Work required: Every line in the listing should be set down again verbatim.

====================

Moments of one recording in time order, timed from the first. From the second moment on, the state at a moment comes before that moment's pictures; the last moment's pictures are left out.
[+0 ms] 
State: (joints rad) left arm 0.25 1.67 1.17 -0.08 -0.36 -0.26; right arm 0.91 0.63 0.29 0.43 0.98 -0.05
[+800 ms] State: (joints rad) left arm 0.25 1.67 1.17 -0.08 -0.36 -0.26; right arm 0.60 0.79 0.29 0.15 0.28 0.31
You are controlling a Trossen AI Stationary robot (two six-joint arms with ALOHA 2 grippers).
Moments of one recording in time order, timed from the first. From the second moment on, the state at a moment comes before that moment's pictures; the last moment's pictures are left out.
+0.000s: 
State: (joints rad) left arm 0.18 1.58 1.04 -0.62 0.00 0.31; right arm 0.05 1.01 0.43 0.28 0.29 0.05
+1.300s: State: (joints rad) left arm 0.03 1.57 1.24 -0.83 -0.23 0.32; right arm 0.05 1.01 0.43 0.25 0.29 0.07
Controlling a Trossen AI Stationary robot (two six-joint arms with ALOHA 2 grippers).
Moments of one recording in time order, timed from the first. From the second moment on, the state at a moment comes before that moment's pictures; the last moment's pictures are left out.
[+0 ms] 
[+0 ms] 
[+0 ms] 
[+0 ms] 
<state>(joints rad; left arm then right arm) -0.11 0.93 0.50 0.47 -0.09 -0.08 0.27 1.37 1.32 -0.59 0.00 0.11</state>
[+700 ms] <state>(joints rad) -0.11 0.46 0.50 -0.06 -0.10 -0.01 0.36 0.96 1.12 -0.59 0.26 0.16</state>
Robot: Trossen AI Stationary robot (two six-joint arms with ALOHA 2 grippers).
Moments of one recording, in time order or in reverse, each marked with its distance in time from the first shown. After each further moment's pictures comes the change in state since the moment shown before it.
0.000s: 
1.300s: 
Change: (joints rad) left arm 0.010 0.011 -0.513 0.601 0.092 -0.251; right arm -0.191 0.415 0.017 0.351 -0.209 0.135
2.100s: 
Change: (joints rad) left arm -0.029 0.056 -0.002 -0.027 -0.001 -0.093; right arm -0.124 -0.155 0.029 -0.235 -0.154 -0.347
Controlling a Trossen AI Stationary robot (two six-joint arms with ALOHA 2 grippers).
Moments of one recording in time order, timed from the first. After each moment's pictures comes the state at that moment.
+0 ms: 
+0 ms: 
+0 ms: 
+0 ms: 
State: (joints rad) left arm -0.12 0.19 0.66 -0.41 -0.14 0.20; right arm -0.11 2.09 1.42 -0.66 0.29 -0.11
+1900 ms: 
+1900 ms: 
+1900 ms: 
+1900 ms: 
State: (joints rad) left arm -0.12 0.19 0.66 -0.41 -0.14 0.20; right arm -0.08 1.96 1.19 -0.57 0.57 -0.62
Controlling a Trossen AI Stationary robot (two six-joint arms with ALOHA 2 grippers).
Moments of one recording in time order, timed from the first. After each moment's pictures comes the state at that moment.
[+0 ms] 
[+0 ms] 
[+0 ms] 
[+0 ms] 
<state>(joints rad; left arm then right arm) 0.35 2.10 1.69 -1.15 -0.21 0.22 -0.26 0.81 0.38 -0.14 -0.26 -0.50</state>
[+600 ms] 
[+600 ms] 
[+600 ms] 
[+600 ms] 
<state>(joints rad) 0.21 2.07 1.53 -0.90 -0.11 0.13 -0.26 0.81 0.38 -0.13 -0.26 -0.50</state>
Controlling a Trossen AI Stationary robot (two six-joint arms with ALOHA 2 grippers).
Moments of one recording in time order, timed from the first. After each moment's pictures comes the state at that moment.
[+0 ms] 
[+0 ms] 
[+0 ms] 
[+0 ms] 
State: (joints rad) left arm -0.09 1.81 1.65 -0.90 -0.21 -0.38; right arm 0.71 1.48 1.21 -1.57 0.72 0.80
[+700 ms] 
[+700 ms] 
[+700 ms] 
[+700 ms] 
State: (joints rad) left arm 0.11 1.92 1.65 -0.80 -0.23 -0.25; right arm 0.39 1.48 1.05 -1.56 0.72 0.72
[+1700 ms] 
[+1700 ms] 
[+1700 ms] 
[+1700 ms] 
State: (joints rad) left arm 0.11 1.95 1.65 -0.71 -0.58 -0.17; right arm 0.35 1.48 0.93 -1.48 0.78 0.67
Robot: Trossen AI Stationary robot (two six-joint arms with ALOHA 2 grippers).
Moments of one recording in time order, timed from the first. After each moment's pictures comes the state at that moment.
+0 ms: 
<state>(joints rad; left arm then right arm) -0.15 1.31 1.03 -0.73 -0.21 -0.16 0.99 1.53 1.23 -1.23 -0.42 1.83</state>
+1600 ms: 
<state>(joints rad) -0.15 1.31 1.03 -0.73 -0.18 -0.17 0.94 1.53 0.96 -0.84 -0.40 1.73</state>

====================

Answer to the problem:
Moments of one recording in time order, timed from the first. From the second moment on, the state at a moment comes before that moment's pictures; the last moment's pictures are left out.
[+0 ms] 
State: (joints rad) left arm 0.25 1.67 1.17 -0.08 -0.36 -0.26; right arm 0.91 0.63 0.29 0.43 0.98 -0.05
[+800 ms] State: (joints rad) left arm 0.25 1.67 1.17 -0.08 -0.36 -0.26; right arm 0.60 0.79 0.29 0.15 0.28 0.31
You are controlling a Trossen AI Stationary robot (two six-joint arms with ALOHA 2 grippers).
Moments of one recording in time order, timed from the first. From the second moment on, the state at a moment comes before that moment's pictures; the last moment's pictures are left out.
+0.000s: 
State: (joints rad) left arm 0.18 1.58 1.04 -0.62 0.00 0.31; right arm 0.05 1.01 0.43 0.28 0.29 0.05
+1.300s: State: (joints rad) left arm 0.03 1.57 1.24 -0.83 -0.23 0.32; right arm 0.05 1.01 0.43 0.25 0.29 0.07
Controlling a Trossen AI Stationary robot (two six-joint arms with ALOHA 2 grippers).
Moments of one recording in time order, timed from the first. From the second moment on, the state at a moment comes before that moment's pictures; the last moment's pictures are left out.
[+0 ms] 
[+0 ms] 
[+0 ms] 
[+0 ms] 
<state>(joints rad; left arm then right arm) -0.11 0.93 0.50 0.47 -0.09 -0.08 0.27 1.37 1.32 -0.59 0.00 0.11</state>
[+700 ms] <state>(joints rad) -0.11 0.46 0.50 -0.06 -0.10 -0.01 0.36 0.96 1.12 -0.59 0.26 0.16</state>
Robot: Trossen AI Stationary robot (two six-joint arms with ALOHA 2 grippers).
Moments of one recording, in time order or in reverse, each marked with its distance in time from the first shown. After each further moment's pictures comes the change in state since the moment shown before it.
0.000s: 
1.300s: 
Change: (joints rad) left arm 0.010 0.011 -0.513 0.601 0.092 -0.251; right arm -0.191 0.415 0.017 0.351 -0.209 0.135
2.100s: 
Change: (joints rad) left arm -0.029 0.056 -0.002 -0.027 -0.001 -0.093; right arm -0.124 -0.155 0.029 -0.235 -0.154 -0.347
Controlling a Trossen AI Stationary robot (two six-joint arms with ALOHA 2 grippers).
Moments of one recording in time order, timed from the first. After each moment's pictures comes the state at that moment.
+0 ms: 
+0 ms: 
+0 ms: 
+0 ms: 
State: (joints rad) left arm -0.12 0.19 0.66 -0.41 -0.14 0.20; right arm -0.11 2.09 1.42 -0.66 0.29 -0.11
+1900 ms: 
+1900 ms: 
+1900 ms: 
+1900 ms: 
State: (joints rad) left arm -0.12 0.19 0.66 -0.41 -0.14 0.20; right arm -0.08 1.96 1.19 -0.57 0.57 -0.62
Controlling a Trossen AI Stationary robot (two six-joint arms with ALOHA 2 grippers).
Moments of one recording in time order, timed from the first. After each moment's pictures comes the state at that moment.
[+0 ms] 
[+0 ms] 
[+0 ms] 
[+0 ms] 
<state>(joints rad; left arm then right arm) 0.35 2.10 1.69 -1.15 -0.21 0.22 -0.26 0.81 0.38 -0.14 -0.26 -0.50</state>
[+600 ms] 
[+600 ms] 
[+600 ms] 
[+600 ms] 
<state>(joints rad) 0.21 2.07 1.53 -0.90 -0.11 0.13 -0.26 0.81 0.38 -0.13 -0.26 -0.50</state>
Controlling a Trossen AI Stationary robot (two six-joint arms with ALOHA 2 grippers).
Moments of one recording in time order, timed from the first. After each moment's pictures comes the state at that moment.
[+0 ms] 
[+0 ms] 
[+0 ms] 
[+0 ms] 
State: (joints rad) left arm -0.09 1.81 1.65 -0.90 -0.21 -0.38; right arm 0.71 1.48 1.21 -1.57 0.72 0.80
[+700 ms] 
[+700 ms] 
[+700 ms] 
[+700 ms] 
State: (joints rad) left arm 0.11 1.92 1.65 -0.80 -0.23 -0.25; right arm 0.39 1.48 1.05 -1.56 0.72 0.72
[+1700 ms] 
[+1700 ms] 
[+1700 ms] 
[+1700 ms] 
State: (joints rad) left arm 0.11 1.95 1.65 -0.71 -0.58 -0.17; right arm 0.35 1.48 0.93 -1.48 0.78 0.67
Robot: Trossen AI Stationary robot (two six-joint arms with ALOHA 2 grippers).
Moments of one recording in time order, timed from the first. After each moment's pictures comes the state at that moment.
+0 ms: 
<state>(joints rad; left arm then right arm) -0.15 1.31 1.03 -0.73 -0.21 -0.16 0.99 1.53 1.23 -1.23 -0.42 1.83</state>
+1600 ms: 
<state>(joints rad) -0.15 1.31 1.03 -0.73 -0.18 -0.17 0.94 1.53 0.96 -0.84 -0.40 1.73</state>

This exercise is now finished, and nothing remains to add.